Task objective
Below are records; transcribe only the line with "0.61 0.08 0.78" and those after it, through the last line, without any change.

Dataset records
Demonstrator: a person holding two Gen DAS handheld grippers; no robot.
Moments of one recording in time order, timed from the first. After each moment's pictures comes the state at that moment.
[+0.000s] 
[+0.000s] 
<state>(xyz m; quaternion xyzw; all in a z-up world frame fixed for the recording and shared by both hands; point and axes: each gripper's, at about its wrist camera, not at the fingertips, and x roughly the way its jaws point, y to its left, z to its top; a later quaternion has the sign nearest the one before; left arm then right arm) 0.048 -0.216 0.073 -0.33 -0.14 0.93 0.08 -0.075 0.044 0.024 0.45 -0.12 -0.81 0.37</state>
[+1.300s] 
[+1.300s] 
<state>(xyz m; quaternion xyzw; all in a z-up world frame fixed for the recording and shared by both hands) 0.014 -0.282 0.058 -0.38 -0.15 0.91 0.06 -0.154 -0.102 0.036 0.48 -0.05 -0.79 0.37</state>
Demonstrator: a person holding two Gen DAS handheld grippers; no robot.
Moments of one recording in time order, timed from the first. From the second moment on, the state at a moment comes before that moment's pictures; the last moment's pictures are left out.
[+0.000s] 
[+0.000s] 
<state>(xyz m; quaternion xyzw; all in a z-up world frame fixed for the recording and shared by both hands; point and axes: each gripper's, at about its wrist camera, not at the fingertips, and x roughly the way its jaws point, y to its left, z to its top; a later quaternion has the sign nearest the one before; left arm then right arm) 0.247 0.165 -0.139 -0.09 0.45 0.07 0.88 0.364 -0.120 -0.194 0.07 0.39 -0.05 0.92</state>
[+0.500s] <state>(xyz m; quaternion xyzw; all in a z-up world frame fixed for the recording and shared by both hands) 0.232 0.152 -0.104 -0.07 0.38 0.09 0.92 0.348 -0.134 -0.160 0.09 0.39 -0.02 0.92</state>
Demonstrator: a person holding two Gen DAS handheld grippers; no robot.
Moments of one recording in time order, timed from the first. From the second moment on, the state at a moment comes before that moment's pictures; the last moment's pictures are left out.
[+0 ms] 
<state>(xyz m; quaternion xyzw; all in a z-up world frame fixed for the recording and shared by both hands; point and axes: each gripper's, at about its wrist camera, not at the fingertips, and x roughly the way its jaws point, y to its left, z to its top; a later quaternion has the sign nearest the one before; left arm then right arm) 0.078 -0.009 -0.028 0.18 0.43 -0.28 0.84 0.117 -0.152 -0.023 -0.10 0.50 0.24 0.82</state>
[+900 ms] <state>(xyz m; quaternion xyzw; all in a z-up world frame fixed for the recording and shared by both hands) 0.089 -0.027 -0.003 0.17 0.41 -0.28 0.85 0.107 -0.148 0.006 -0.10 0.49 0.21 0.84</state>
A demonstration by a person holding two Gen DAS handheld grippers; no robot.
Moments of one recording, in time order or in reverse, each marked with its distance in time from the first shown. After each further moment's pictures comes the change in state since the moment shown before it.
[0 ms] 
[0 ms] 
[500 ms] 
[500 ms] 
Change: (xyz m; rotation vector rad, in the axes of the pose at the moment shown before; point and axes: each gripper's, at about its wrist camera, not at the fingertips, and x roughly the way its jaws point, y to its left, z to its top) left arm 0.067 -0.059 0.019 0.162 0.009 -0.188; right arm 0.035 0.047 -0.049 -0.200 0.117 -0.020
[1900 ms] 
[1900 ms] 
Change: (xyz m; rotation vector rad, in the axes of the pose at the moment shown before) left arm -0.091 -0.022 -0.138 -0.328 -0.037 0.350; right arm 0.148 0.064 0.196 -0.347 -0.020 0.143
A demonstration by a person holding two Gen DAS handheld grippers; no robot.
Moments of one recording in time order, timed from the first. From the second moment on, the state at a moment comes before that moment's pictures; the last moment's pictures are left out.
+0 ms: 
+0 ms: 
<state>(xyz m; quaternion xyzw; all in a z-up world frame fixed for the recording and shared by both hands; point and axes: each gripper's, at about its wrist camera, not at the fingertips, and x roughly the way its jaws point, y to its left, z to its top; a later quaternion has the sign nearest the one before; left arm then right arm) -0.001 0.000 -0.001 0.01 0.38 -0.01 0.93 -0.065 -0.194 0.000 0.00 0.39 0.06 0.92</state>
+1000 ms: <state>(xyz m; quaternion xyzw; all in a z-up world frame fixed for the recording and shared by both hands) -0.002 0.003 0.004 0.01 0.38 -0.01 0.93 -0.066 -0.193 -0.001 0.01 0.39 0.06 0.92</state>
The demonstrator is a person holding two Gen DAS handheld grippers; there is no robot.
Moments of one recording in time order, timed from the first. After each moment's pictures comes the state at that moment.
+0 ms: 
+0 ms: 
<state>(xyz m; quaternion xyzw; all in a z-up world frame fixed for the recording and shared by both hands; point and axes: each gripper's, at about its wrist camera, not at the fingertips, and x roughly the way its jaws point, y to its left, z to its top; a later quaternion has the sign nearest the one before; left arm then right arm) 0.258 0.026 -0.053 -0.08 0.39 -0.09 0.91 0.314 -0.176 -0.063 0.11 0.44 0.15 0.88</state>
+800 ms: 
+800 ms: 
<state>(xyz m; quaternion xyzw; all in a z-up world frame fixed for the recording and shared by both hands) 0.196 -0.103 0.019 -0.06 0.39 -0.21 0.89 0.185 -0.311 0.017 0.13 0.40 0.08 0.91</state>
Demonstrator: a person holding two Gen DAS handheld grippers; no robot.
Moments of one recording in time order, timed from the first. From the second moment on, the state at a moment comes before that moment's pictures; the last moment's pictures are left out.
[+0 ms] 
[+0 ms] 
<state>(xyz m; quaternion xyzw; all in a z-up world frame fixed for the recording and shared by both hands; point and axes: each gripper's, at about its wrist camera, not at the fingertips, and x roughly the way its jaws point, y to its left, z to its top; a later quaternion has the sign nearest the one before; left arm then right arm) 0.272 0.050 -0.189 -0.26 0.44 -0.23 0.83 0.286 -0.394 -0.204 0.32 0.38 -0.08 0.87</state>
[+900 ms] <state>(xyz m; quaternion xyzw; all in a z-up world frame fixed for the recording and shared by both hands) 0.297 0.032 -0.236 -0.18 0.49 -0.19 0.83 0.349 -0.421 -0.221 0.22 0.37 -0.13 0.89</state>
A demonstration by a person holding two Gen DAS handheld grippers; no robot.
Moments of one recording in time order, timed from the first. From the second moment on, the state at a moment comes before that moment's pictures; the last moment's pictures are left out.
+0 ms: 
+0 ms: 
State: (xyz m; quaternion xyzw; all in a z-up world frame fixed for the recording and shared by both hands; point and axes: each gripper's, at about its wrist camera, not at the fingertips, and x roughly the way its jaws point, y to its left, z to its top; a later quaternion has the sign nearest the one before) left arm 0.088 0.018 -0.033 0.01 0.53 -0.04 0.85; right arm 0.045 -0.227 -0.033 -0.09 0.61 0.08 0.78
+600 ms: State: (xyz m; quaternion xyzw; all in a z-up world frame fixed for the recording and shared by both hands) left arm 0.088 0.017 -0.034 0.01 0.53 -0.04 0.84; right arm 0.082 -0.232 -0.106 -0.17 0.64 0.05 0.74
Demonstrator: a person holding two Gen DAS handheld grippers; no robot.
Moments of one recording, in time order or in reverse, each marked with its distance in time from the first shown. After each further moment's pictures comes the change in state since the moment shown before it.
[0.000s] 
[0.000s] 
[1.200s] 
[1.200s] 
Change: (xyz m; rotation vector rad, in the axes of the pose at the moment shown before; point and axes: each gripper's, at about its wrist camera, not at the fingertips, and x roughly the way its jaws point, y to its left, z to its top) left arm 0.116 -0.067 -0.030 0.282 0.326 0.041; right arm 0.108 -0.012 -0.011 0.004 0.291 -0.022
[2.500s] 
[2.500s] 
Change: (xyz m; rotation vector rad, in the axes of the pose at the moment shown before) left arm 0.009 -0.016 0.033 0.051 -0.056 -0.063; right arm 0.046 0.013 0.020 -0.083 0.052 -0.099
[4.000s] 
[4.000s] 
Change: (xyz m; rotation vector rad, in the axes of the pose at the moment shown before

Task output
State: (xyz m; quaternion xyzw; all in a z-up world frame fixed for the recording and shared by both hands; point and axes: each gripper's, at about its wrist camera, not at the fingertips, and x roughly the way its jaws point, y to its left, z to its top; a later quaternion has the sign nearest the one before) left arm 0.088 0.018 -0.033 0.01 0.53 -0.04 0.85; right arm 0.045 -0.227 -0.033 -0.09 0.61 0.08 0.78
+600 ms: State: (xyz m; quaternion xyzw; all in a z-up world frame fixed for the recording and shared by both hands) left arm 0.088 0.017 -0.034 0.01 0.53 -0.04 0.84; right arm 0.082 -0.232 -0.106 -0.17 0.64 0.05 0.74
Demonstrator: a person holding two Gen DAS handheld grippers; no robot.
Moments of one recording, in time order or in reverse, each marked with its distance in time from the first shown. After each further moment's pictures comes the change in state since the moment shown before it.
[0.000s] 
[0.000s] 
[1.200s] 
[1.200s] 
Change: (xyz m; rotation vector rad, in the axes of the pose at the moment shown before; point and axes: each gripper's, at about its wrist camera, not at the fingertips, and x roughly the way its jaws point, y to its left, z to its top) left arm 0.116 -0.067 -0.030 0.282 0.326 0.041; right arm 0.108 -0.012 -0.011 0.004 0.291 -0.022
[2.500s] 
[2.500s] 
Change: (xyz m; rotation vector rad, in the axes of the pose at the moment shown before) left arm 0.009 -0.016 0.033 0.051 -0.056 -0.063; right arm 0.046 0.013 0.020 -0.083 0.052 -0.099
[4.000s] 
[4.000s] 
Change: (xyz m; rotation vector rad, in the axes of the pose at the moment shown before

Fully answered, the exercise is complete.